▶ [Required work] A verbatim copy of every entry is required. Produce it now.

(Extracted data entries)
>>

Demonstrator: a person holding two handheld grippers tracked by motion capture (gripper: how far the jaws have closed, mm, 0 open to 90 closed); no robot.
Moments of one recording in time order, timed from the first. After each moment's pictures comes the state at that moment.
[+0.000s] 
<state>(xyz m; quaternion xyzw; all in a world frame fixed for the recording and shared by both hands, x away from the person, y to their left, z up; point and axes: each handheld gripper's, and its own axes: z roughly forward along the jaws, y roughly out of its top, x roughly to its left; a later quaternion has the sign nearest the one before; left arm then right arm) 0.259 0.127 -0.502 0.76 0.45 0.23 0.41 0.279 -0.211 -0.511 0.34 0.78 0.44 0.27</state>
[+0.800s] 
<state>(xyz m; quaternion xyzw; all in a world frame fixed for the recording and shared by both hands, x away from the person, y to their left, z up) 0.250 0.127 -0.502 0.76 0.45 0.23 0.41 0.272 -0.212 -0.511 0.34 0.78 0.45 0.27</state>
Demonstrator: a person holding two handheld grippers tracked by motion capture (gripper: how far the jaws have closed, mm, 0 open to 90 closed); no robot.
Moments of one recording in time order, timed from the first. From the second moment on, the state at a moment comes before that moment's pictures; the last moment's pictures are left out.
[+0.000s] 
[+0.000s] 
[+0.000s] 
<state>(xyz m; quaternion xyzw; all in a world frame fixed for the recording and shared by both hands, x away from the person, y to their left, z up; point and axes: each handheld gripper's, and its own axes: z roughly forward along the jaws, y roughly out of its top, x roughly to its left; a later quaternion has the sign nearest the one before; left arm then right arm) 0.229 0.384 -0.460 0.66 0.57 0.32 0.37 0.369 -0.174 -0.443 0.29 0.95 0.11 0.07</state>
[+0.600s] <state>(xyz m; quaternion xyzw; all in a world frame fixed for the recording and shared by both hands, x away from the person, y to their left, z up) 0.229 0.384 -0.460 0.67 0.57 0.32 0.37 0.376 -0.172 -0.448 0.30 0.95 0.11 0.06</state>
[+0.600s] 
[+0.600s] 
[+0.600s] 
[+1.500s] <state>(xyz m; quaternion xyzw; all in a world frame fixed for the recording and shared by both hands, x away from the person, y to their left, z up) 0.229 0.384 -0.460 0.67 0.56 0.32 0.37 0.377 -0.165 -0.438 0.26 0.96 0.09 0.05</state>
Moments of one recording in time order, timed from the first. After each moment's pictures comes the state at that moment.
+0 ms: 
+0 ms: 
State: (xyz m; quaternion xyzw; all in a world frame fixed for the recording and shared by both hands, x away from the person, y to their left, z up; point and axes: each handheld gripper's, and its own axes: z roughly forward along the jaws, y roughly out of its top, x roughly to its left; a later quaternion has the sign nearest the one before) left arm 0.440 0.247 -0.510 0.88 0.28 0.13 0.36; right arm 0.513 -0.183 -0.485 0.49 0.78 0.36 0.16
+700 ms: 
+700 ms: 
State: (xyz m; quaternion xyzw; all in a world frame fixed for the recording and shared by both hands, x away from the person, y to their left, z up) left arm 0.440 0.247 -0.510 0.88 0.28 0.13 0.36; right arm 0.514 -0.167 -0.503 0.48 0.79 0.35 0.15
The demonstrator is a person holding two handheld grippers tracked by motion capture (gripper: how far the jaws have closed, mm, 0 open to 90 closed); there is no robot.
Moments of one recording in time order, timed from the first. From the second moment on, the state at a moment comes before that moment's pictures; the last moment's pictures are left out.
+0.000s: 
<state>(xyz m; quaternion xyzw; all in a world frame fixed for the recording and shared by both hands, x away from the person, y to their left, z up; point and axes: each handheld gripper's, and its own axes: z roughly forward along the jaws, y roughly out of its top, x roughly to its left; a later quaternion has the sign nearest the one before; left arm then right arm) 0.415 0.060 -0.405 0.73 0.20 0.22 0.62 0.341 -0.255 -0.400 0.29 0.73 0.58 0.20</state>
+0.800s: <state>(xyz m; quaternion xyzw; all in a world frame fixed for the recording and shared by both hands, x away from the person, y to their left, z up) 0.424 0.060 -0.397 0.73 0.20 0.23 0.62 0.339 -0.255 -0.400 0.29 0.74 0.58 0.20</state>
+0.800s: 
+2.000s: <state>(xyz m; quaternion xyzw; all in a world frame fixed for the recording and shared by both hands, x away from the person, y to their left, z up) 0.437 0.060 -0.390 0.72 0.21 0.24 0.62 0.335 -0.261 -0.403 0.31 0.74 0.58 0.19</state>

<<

▶ [Task solution]
Demonstrator: a person holding two handheld grippers tracked by motion capture (gripper: how far the jaws have closed, mm, 0 open to 90 closed); no robot.
Moments of one recording in time order, timed from the first. After each moment's pictures comes the state at that moment.
[+0.000s] 
<state>(xyz m; quaternion xyzw; all in a world frame fixed for the recording and shared by both hands, x away from the person, y to their left, z up; point and axes: each handheld gripper's, and its own axes: z roughly forward along the jaws, y roughly out of its top, x roughly to its left; a later quaternion has the sign nearest the one before; left arm then right arm) 0.259 0.127 -0.502 0.76 0.45 0.23 0.41 0.279 -0.211 -0.511 0.34 0.78 0.44 0.27</state>
[+0.800s] 
<state>(xyz m; quaternion xyzw; all in a world frame fixed for the recording and shared by both hands, x away from the person, y to their left, z up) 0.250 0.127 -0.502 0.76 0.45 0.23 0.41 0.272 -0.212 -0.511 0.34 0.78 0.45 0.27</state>
Demonstrator: a person holding two handheld grippers tracked by motion capture (gripper: how far the jaws have closed, mm, 0 open to 90 closed); no robot.
Moments of one recording in time order, timed from the first. From the second moment on, the state at a moment comes before that moment's pictures; the last moment's pictures are left out.
[+0.000s] 
[+0.000s] 
[+0.000s] 
<state>(xyz m; quaternion xyzw; all in a world frame fixed for the recording and shared by both hands, x away from the person, y to their left, z up; point and axes: each handheld gripper's, and its own axes: z roughly forward along the jaws, y roughly out of its top, x roughly to its left; a later quaternion has the sign nearest the one before; left arm then right arm) 0.229 0.384 -0.460 0.66 0.57 0.32 0.37 0.369 -0.174 -0.443 0.29 0.95 0.11 0.07</state>
[+0.600s] <state>(xyz m; quaternion xyzw; all in a world frame fixed for the recording and shared by both hands, x away from the person, y to their left, z up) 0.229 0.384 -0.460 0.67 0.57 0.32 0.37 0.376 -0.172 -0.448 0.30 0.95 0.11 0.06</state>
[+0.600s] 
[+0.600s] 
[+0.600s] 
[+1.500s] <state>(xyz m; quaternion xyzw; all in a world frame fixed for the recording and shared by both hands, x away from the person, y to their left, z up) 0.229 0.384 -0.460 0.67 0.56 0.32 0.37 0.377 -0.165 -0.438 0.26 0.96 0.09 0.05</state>
Moments of one recording in time order, timed from the first. After each moment's pictures comes the state at that moment.
+0 ms: 
+0 ms: 
State: (xyz m; quaternion xyzw; all in a world frame fixed for the recording and shared by both hands, x away from the person, y to their left, z up; point and axes: each handheld gripper's, and its own axes: z roughly forward along the jaws, y roughly out of its top, x roughly to its left; a later quaternion has the sign nearest the one before) left arm 0.440 0.247 -0.510 0.88 0.28 0.13 0.36; right arm 0.513 -0.183 -0.485 0.49 0.78 0.36 0.16
+700 ms: 
+700 ms: 
State: (xyz m; quaternion xyzw; all in a world frame fixed for the recording and shared by both hands, x away from the person, y to their left, z up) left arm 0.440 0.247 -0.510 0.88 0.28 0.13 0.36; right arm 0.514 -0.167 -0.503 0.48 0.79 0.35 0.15
The demonstrator is a person holding two handheld grippers tracked by motion capture (gripper: how far the jaws have closed, mm, 0 open to 90 closed); there is no robot.
Moments of one recording in time order, timed from the first. From the second moment on, the state at a moment comes before that moment's pictures; the last moment's pictures are left out.
+0.000s: 
<state>(xyz m; quaternion xyzw; all in a world frame fixed for the recording and shared by both hands, x away from the person, y to their left, z up; point and axes: each handheld gripper's, and its own axes: z roughly forward along the jaws, y roughly out of its top, x roughly to its left; a later quaternion has the sign nearest the one before; left arm then right arm) 0.415 0.060 -0.405 0.73 0.20 0.22 0.62 0.341 -0.255 -0.400 0.29 0.73 0.58 0.20</state>
+0.800s: <state>(xyz m; quaternion xyzw; all in a world frame fixed for the recording and shared by both hands, x away from the person, y to their left, z up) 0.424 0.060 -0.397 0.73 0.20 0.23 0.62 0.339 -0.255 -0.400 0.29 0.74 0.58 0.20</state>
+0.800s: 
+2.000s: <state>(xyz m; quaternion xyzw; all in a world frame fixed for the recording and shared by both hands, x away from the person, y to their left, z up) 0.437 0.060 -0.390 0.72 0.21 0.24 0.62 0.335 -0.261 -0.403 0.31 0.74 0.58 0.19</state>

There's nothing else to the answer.